A A549 cells (parental WT) or A549-KI (two clones containing the CARD10 point mutation R587A introduced by CRISPR) were treated, stimulated and analyzed for CARD10 as in Fig. 2A. Full length CARD10 and the cleaved CARD10 fragment (both as doublet resulting from differential phosphorylation) are indicated with arrowheads (N = 2). B 2x10E6 A549-WT cells or KI cells were injected into the flanks of nude mice. Tumor growth was monitored over time and is shown as mean tumor volume (mm³) ± SEM (n = 8 per group for N1, n = 11 for N2, n = 6 for N3, and n = 8 for N4), which was measured biweekly for 36–50 days.

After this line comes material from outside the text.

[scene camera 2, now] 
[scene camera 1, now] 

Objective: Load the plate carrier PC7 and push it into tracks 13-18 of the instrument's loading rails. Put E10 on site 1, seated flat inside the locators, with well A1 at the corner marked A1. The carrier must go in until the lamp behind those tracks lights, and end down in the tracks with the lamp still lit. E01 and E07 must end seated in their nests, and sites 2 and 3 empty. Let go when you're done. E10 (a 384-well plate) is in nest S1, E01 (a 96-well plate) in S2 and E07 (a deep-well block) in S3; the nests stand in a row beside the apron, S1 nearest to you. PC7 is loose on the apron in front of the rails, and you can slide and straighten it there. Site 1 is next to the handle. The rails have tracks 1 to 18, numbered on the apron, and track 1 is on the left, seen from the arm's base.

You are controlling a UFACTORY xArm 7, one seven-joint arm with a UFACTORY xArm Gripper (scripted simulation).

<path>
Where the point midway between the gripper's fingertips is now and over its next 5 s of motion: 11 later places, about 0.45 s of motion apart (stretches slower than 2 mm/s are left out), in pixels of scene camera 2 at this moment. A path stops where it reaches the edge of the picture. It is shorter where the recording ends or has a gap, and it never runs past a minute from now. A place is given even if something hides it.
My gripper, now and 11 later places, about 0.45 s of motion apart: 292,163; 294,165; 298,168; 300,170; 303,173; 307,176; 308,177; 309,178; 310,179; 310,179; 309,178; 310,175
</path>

The graph shows the data from four experiments performed independently with the two A549-KI clones. At day 36 (N1 experiment), tumors were extracted and weighed (right panel). Data are reported as means ± SEM. Statistical analyses were carried out using GraphPad Prism software. Differences among groups were assessed using one-tailed Student’s t tests. P < 0.05 was considered to be statistically significant. C Histological analysis of the three biggest tumors per group (N2, described in B) was performed and the data for one representative tumor per group are shown. Tumor sections were stained with H&E for general structure, Ki67 for proliferation, smooth muscle actin (SMA) for stromal cell visualization, and msCD31 for endothelial cell content. The scale is indicated at the bottom left of every image (1 mm for full tumors and 100 µm for the 10X magnification).

Fig. 4. CARD10 cleavage impacts IL-6 and extracellular matrix components.

A IL-6 mRNA levels measured by RT-PCR (left), 72h-time course of released IL-6 protein levels measured upon P/I (50 µg/ml/1 μM) (middle) or TNF (10 ng/ml) (right) stimulation. Data represent means ± SD of triplicates for two clones of each cell line (N = 3). Statistical analyses were carried out using GraphPad Prism software. Differences among groups were assessed using one-tailed Student’s t tests. P < 0.05 was considered to be statistically significant. B Upper panel, Volcano plot of differential mRNA expression in A549-WT and KI cells; microarray probe sets with an absolute log2 fold change of ≥ 1 and a false discovery rate-adjusted p ≤ 0.01 are colored in blue. Lower panel, Gene set enrichment analysis of the data shown in the upper panel. Shown are the top 50 of 69 gene sets significant at a false discovery rate < 0.05. NES Normalized Enrichment Score. Highly significant pathways were (i) cancer (p53, KRAS) (ii) inflammation (NF-κB, TNF), (iii) cancer-related processes (extracellular matrix (ECM), apoptosis, and angiogenesis), with a particular enrichment of gene sets linked to ECM regulation (matrisome, ECM organization, proteoglycans, cell adhesion-matrix glycogonjugates, and ECM proteoglycans). C Relative quantitative PCR measurement of eight selected mRNAs contributing to ECM regulation signatures at basal level in A549-WT or KI: Versican (VCAN), Fibroblast growth factor 5 (FGF5), Fibronectin Leucine Rich Transmembrane Protein 2 (FLRT2), CEA Cell Adhesion Molecule 6 (CEACAM6), Interleukin-6 (IL-6), and fibrinogen genes FGA, FGB, and FGG). Means ± SD of triplicates for two clones of each cell line are shown (N = 2). Statistical analyses were carried out as described in (A). Microarray values for the eight leading edge mRNAs (Fig. 4C) are shown in Supplementary Fig. 8. D Upper panel, Box plot of IL-6 protein levels as measured by SomaScan (SOMAmer anti_2573_20) in A549-WT and KI cells, at baseline and after a 24 h stimulation with P/I. Lower panel, Gene set enrichment analysis of longitudinal SomaScan data comparing the effects over time in A549-WT and KI cells. A selection of 124 gene sets related to ECM regulation was used. Shown are the 13 gene sets significant at a false discovery rate < 0.05; NES Normalized Enrichment Score.